Ihr Arzt empfiehlt möglicherweise auch, Ihre Natriumaufnahme zu begrenzen, wenn Sie aufgrund einer gesundheitlichen Erkrankung unter Wassereinlagerungen leiden, da Natrium dazu führen kann, dass der Körper Wasser zurückhält. Andererseits kann ein Natriumersatz erforderlich sein, wenn bei Ihnen eine schwere Hyponatriämie (niedriger Natriumspiegel) auftritt.

Weitere mögliche Therapiemöglichkeiten sind:

  • Behandlung aller Grunderkrankungen, die zu einer übermäßigen Wasseransammlung führen
  • Absetzen von Medikamenten, die zu einer Überhydrierung führen
  • Austausch von Elektrolyten, um das System wieder ins Gleichgewicht zu bringen 

So überwachen Sie die tägliche Wasseraufnahme

Da Menschen einzigartig sind, unterscheiden sich auch ihre Wasserbedürfnisse. Sie sollten Ihren Lebensstil überprüfen und Ihre tägliche Wasseraufnahme entsprechend planen.

Wenn Sie beispielsweise ein Hochleistungssportler sind, benötigen Sie möglicherweise mehr Wasser als jemand, der einen sitzenden Lebensstil führt. Es geht darum, Ihren Körper- und Wasserbedarf zu kennen und ausreichend Wasser zu sich zu nehmen, um ausreichend hydriert zu bleiben.

Sie können auch Apps herunterladen, um zu überwachen, wie viel Sie trinken, oder eine Wasserflasche mit Maßangaben an der Seite kaufen, um festzustellen, wie viel Sie trinken und wann Sie weniger trinken oder mehr trinken sollten.

Wasser in Lebensmitteln

Wasser kann auch über die Nahrung, die Sie essen, wie Obst und Gemüse, aufgenommen werden. Wenn Sie versuchen, eine ausreichende Flüssigkeitszufuhr zu erreichen, können auch Ihre Ernährung und der Wassergehalt berücksichtigt werden.

Die meisten Lebensmittel enthalten zumindest etwas Wasser. Aber Obst und Gemüse tragen am meisten zu Ihrem Flüssigkeitshaushalt bei.
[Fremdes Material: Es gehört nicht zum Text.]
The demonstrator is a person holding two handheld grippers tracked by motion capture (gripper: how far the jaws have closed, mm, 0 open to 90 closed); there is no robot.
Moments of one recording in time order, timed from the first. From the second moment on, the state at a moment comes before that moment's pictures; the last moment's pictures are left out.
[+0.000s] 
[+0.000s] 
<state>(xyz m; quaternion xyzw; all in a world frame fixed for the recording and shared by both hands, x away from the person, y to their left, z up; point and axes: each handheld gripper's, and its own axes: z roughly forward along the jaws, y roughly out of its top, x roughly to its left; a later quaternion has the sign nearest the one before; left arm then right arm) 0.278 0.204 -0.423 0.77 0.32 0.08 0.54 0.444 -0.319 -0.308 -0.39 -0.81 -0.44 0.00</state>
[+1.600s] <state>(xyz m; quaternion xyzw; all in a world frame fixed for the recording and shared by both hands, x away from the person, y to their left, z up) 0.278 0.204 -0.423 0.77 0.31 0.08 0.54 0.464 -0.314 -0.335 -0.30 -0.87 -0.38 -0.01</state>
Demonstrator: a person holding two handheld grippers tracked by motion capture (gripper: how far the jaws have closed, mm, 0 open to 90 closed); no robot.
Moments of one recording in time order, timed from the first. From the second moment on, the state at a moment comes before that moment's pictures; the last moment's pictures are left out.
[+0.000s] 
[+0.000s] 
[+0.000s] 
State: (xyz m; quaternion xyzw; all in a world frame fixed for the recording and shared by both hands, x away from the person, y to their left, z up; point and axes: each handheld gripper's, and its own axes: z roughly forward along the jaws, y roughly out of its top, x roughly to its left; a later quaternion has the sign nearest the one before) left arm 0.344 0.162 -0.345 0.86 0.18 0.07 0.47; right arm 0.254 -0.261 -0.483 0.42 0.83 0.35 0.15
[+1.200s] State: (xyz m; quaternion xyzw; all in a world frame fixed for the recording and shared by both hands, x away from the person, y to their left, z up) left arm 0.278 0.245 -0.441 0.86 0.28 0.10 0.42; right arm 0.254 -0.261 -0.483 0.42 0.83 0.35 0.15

Die folgenden Obst- und Gemüsesorten enthalten beispielsweise viel Wasser:

  • Gurken: 96 %
  • Sellerie: 95 %
  • Römersalat: 95 %
  • Zucchini: 95 %
  • Wassermelone:92 %
  • Erdbeeren: 92 %
  • Orangen: 87 %
  • Spinat 92 %
  • Blumenkohl: 92 %

Experten raten, dass Sie sich keine Gedanken über die Berechnung der Flüssigunzen jedes Lebensmittels machen müssen, das Sie essen. Wenn es Ihnen schwerfällt, Ihre Flüssigkeitsziele für den Tag zu erreichen, oder wenn Sie Anzeichen einer Dehydrierung bemerken, erhöhen Sie einfach die Anzahl flüssigkeitsreicher Lebensmittel in Ihrer Ernährung.